Via epoxide compound 5

A solution of 5 (0.51 g, 2.05 mmol) in dry methanol (5 mL) was saturated with methylamine gas and left stirred at room temperature for 2 hr. The solution was concentrated to give the crude mixture. Hydrochloric acid (6M, 0.50 mL) was added to the solution of the crude mixture in methanol (5 mL). The resulting solution was stirred at room temperature for 2 hr and then concentrated under reduced pressure. The residue was purified on silica gel by eluting with methanol:dichloromethane (1:19) to produce, after concentration, PE (1) (0.38 g, 90%) as a white solid: m.p.141-143o (Lit.141o [11]); IR 3419, 2963, 2798, 1593, 1462, 1274, 1083, 879 cm-1; 1H- NMR δ 9.56 (s, 1H), 8.99 (br, 1H), 7.15 (t, J = 7.8 Hz, 1H), 6.81 (br, 1H), 6.78 (d, J = 7.7 Hz, 1H), 6.70 (d, J = 8.0 Hz, 1H), 6.11 (s, 1H), 4.83 (d, J = 8.3 Hz, 1H), 3.05 (d, J = 12.5 Hz, 1H), 2.11 (t, J = 12.4 Hz, 1H), 2.53 (s, 3H); 13C-NMR δ 157.99, 143.71, 129.78, 116.74, 115.12, 113.22, 68.49, 55.37, 33.14; HRMS calculated for C9H14NO2 [M+H]+ 168.0980, found 168.1019.
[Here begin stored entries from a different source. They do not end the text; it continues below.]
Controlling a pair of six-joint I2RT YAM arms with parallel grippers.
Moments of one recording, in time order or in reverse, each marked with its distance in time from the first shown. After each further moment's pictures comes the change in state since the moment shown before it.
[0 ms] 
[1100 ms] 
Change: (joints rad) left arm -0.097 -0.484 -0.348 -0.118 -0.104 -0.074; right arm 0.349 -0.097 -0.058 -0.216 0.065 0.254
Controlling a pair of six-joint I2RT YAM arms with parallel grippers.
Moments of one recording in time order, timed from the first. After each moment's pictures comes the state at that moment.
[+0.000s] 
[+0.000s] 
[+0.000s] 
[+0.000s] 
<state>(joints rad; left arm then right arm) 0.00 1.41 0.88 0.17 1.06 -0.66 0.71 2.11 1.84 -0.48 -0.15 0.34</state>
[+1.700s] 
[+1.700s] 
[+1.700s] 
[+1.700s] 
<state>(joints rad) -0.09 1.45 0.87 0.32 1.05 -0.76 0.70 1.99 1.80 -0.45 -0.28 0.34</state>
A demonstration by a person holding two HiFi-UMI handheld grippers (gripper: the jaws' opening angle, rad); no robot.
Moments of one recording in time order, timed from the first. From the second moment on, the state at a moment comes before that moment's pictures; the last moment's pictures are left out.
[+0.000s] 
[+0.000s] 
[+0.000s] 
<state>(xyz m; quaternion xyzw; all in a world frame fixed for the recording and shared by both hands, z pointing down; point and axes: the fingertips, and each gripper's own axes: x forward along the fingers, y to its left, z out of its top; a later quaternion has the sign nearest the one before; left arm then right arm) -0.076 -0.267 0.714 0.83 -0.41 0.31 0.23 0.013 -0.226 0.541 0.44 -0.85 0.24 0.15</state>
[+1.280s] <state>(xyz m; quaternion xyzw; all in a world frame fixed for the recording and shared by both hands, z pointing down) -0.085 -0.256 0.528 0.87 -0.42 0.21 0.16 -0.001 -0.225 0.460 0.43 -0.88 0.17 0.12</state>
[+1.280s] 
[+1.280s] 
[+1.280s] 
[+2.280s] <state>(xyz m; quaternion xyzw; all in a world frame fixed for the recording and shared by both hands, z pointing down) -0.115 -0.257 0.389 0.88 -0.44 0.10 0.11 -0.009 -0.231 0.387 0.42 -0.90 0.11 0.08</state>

Via bromohydrin compound 6

A solution of bromohydrin 6 (0.53 g, 1.60 mmol) in dry methanol (5 mL) was processed under the same procedure as above to produce 1 (0.29 g, 85%).

ACKNOWLEDGEMENTS

We thank the Development and Promotion of Science and Technology Talents Project (DPST), the Graduate School and the Department of Chemistry, Chiang Mai University for their financial support.